Source data

= = = =

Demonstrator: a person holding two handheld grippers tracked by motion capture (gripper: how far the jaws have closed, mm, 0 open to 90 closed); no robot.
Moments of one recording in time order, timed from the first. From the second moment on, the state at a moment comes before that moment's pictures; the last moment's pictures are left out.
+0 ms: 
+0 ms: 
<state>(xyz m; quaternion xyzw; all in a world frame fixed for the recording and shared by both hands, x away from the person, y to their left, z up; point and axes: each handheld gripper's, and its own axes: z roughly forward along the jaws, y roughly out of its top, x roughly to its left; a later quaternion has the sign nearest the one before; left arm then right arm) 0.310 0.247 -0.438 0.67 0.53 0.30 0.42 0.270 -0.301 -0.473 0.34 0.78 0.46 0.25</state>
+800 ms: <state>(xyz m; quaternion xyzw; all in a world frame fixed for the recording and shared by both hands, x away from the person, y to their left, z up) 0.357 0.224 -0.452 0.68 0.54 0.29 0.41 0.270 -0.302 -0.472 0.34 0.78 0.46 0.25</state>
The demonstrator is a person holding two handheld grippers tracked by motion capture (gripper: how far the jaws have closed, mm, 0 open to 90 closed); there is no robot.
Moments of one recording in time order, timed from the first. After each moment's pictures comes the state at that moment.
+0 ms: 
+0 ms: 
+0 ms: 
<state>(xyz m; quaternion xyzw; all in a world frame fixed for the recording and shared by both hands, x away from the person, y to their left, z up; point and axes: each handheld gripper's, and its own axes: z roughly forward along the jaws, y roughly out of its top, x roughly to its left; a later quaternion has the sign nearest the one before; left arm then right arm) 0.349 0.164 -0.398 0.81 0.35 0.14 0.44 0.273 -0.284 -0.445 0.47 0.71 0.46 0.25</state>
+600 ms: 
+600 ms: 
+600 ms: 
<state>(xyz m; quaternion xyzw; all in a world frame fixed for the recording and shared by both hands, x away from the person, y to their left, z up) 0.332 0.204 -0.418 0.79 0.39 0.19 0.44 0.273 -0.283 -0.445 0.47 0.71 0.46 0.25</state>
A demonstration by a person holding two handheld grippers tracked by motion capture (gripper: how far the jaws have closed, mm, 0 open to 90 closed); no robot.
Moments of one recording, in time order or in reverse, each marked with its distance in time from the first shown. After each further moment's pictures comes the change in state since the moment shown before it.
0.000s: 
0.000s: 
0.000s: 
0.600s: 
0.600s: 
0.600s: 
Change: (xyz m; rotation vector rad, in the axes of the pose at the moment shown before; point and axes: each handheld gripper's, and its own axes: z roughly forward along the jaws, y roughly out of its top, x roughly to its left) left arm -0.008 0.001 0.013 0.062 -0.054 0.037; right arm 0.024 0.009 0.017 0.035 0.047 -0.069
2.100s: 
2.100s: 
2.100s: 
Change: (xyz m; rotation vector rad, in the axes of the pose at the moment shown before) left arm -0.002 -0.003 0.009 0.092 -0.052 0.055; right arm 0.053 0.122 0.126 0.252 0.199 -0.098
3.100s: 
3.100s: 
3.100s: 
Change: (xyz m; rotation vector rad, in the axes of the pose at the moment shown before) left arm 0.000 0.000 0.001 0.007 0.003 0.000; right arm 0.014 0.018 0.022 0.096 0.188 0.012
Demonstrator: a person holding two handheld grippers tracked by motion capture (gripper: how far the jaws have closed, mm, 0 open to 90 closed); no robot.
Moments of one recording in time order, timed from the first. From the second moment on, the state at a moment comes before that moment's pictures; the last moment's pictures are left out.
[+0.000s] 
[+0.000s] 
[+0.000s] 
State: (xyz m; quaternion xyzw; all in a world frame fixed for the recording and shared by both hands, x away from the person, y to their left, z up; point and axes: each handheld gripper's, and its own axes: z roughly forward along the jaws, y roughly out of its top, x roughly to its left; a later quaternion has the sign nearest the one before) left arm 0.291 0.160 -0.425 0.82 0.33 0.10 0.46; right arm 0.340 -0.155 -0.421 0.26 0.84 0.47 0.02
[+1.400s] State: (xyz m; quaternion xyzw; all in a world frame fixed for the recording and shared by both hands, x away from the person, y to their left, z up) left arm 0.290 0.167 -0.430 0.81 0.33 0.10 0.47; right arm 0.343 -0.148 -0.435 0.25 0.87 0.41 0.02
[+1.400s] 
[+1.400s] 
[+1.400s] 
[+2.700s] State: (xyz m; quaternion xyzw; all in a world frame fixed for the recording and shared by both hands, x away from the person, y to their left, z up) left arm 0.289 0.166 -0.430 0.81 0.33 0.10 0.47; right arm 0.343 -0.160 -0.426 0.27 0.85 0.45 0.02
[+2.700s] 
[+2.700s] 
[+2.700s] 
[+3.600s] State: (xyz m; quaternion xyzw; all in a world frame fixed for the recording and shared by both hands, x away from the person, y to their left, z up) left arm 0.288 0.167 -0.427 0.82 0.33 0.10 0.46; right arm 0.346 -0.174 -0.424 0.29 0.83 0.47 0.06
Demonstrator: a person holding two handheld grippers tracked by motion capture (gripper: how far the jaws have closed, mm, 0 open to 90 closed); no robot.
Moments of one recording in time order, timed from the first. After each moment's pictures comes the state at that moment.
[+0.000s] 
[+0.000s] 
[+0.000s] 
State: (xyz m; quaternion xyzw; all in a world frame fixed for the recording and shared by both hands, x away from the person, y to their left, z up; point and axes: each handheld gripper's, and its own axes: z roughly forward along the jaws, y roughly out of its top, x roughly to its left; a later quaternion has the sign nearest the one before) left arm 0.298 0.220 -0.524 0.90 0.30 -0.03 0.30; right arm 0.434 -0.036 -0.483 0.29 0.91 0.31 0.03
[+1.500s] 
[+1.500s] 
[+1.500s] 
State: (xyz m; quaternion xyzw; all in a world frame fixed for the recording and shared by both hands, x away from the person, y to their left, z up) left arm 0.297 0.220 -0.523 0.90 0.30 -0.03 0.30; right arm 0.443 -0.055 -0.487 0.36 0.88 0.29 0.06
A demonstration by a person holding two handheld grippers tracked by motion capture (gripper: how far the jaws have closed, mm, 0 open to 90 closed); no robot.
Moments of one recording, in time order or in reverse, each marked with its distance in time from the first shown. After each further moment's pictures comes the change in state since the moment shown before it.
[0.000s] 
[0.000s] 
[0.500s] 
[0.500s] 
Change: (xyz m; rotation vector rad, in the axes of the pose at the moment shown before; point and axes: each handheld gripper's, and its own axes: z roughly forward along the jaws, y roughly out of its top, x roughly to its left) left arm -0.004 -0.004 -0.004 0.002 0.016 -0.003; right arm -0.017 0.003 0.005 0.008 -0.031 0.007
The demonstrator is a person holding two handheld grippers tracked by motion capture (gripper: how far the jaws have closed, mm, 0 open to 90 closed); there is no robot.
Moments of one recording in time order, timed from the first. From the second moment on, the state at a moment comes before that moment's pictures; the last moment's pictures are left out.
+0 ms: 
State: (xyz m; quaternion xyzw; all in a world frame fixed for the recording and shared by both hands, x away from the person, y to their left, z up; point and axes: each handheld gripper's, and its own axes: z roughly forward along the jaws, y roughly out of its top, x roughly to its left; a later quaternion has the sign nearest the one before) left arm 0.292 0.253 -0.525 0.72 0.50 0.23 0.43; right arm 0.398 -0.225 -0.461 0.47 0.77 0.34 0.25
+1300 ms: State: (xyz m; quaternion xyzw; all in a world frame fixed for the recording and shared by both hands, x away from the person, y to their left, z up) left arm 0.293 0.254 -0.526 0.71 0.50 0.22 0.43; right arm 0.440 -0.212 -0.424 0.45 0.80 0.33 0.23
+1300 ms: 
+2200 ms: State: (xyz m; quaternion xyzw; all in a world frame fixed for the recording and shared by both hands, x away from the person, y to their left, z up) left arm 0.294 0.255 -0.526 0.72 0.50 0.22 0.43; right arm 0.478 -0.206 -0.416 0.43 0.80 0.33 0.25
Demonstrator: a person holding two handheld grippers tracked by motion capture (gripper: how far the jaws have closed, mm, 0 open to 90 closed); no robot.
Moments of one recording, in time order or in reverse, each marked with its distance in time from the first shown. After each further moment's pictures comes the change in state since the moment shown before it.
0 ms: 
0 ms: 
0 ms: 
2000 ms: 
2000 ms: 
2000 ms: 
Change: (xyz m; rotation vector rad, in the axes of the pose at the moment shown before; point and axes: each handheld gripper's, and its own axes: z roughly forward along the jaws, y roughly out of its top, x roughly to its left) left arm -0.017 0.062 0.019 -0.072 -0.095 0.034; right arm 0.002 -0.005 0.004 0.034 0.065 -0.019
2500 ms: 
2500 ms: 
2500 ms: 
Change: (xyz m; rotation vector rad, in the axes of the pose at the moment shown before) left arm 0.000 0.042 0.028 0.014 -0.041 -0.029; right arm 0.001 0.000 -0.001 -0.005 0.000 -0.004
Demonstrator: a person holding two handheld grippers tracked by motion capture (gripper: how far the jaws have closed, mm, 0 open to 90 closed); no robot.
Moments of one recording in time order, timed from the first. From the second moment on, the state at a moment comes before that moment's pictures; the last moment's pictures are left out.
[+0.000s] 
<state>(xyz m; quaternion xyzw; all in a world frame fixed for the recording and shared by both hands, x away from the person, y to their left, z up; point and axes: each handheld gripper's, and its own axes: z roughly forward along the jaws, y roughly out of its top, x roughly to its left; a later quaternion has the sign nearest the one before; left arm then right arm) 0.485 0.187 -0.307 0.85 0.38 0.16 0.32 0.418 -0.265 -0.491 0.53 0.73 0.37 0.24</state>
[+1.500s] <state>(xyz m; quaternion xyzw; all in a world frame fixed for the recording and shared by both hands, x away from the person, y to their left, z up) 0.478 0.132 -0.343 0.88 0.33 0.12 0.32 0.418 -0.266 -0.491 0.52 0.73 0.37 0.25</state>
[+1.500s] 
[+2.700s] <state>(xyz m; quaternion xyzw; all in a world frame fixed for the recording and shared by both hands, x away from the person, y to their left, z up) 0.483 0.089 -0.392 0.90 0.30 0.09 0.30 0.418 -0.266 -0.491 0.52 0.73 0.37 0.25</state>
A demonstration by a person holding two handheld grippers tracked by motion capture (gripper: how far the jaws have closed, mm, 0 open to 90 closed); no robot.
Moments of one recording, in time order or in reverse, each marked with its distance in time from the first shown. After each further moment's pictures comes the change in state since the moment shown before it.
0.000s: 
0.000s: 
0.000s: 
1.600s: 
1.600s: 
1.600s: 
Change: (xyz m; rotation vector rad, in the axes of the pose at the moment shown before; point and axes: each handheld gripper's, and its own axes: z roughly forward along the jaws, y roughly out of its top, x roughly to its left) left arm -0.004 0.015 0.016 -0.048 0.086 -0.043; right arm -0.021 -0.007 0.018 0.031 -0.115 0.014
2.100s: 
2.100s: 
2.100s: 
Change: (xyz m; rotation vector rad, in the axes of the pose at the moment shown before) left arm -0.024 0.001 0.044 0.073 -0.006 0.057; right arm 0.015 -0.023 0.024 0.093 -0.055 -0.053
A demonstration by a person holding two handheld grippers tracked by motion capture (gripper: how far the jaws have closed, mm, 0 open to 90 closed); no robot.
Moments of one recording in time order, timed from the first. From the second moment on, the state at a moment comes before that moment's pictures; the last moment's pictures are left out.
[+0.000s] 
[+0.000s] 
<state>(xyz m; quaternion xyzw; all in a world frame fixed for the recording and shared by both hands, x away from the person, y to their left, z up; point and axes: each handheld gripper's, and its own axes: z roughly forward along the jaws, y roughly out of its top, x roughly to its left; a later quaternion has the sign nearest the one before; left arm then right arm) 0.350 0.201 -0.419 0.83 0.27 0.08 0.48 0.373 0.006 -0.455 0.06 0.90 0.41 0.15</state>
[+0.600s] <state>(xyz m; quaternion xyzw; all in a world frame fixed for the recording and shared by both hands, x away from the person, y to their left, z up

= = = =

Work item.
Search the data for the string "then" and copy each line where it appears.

Exercise solution.
<state>(xyz m; quaternion xyzw; all in a world frame fixed for the recording and shared by both hands, x away from the person, y to their left, z up; point and axes: each handheld gripper's, and its own axes: z roughly forward along the jaws, y roughly out of its top, x roughly to its left; a later quaternion has the sign nearest the one before; left arm then right arm) 0.310 0.247 -0.438 0.67 0.53 0.30 0.42 0.270 -0.301 -0.473 0.34 0.78 0.46 0.25</state>
<state>(xyz m; quaternion xyzw; all in a world frame fixed for the recording and shared by both hands, x away from the person, y to their left, z up; point and axes: each handheld gripper's, and its own axes: z roughly forward along the jaws, y roughly out of its top, x roughly to its left; a later quaternion has the sign nearest the one before; left arm then right arm) 0.349 0.164 -0.398 0.81 0.35 0.14 0.44 0.273 -0.284 -0.445 0.47 0.71 0.46 0.25</state>
<state>(xyz m; quaternion xyzw; all in a world frame fixed for the recording and shared by both hands, x away from the person, y to their left, z up; point and axes: each handheld gripper's, and its own axes: z roughly forward along the jaws, y roughly out of its top, x roughly to its left; a later quaternion has the sign nearest the one before; left arm then right arm) 0.485 0.187 -0.307 0.85 0.38 0.16 0.32 0.418 -0.265 -0.491 0.53 0.73 0.37 0.24</state>
<state>(xyz m; quaternion xyzw; all in a world frame fixed for the recording and shared by both hands, x away from the person, y to their left, z up; point and axes: each handheld gripper's, and its own axes: z roughly forward along the jaws, y roughly out of its top, x roughly to its left; a later quaternion has the sign nearest the one before; left arm then right arm) 0.350 0.201 -0.419 0.83 0.27 0.08 0.48 0.373 0.006 -0.455 0.06 0.90 0.41 0.15</state>

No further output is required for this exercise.